Generative Adversarial Networks: Artificial Intelligence learns to create with the Game Theory
In the previous article of the series, we addressed the basic concepts of deep learning, explaining how a generic neural network works. Research in neural networks have made considerable progress, they are already able to recognize objects and voices at levels higher than humans. Progress has also been made in natural language.
“What I cannot create, I do not understand.” (R. Feynman).
But if recognition is a field of extreme interest, the results can be surprising if we start talking about synthesis, that is creating images, videos, and voices.
Generative Adversarial Networks (GANs), are a type of neural network where research is flourishing. The idea is quite recent, introduced by Ian Goodfellow and colleagues at the University of Montreal in 2014. The article, entitled Generative Adversarial Nets, illustrates an architecture in which two neural networks were competing in a zero-sum game.
The figure above illustrates operation in a face recognition context. The discriminator consists of a convolutional network1, coupled to a “fully connected” network. The convolutional part serves to gradually extract the salient features of the faces, while the final part serves to generalize the recognition2.
Before training the GAN, the discriminator is initially separately trained to recognize real faces with a satisfactory degree of precision. The final aim of the discriminator will be to distinguish whether a given image represents a real or an artificial face, that is to “beat” the generator by recognizing the fakes.
The generator, on the other hand, is a deconvolutional network3, which takes in input random noise and tries to generate images through interpolation processes. The final aim is to generate realistic images, able to “cheat” the discriminator, producing faces that are indistinguishable from the real ones.
While assembling the GAN, the images created by the generator will be the input to the discriminator.
When the discriminator provides its assessment (“real” or “artificial”), it compares the input image with the images present among the test set to determine the correctness of the judgment. If the judgment is wrong (the artificial face is mistaken for true), the discriminator will learn from the error and therefore improve the subsequent answers. If the judgment is correct (artificial face identified as such), the feedback will help the generator to improve subsequent images.

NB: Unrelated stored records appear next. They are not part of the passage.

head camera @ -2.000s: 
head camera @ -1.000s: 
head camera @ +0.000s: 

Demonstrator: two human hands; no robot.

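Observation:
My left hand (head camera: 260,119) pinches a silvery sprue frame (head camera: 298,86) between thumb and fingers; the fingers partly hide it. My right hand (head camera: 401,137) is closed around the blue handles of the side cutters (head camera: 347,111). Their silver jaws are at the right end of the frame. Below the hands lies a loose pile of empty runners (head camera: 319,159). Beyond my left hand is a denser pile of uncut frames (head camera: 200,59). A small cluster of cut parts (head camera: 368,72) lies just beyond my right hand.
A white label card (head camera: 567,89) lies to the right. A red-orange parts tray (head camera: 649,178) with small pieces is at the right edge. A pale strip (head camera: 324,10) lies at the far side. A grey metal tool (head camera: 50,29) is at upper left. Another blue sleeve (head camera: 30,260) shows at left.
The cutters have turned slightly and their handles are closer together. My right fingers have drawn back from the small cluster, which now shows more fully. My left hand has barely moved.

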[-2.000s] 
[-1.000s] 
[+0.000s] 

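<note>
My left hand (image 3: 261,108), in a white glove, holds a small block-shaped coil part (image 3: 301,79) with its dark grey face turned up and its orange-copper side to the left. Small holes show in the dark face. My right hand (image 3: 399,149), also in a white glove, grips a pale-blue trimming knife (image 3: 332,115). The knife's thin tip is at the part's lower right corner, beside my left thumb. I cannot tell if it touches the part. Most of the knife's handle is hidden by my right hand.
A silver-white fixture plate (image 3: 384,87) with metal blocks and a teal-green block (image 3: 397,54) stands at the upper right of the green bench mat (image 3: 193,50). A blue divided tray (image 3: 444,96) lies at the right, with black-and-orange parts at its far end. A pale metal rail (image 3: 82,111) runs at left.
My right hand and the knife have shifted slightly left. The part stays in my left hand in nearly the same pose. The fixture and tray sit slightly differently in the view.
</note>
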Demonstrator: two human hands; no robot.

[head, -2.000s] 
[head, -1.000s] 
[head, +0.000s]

This process goes on until the images produced by the generator and the discriminator’s judgments become stable. In practice, the two neural networks train each other by competition.
The results can be astonishing, as you can see in the video below, where the whole scene, including the horse, is completely transformed in real time.

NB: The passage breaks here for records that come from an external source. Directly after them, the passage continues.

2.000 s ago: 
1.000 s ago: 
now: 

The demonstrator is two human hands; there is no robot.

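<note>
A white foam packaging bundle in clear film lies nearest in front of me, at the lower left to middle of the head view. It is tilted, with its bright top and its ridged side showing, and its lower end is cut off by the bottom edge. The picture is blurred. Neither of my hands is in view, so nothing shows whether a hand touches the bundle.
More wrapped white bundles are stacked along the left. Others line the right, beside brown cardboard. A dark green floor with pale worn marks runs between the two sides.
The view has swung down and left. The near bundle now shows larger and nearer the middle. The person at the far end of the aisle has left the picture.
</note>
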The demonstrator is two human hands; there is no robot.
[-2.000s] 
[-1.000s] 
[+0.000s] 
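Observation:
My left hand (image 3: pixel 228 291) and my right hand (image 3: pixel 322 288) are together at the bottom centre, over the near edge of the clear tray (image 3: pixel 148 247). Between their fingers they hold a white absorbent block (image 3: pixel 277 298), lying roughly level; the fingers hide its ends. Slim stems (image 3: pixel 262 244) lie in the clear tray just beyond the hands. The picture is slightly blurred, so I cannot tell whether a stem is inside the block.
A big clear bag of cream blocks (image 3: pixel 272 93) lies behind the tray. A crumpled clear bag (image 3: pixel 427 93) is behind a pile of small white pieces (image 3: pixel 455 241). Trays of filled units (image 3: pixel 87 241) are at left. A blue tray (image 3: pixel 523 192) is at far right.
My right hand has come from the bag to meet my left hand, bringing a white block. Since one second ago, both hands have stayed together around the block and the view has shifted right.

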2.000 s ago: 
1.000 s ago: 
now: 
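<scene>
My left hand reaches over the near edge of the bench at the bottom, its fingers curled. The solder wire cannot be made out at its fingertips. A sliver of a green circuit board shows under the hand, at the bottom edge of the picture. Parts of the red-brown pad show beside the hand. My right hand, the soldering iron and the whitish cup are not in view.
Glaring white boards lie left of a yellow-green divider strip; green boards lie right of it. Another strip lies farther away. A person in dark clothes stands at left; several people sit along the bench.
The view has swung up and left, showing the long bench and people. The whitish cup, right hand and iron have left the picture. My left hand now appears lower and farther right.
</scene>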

GANs are being used in almost every field of AI.
One of the most popular applications is image synthesis, such as generating animal images. For example, turning zebras into horses.
This kind of application (known as style transfer ) allows us to completely change the graphics style of an image. For example, recreate a photograph with Van Gogh’s style, or even with other photos’ style!
The conversion of text descriptions into images is another field where GANs are producing extremely interesting results, to the point of generating photorealistic images.
Vondrick and coll. proposed an architecture to generate video by separately modeling foreground and background.
Very promising are also the advances on the generation of lip-synced videos, as seen in the video below produced by Klingemann with Alternative Face.
The recovery of videos and images details, until now only obtainable with manual work, today seems to be moving towards automation.
Below is an example of denoise (noise reduction from images).
1. The concept of ConvNet will be expanded in another article.
2. The generalization makes the recognition more robust to disturbances such as noise and rotations or translations.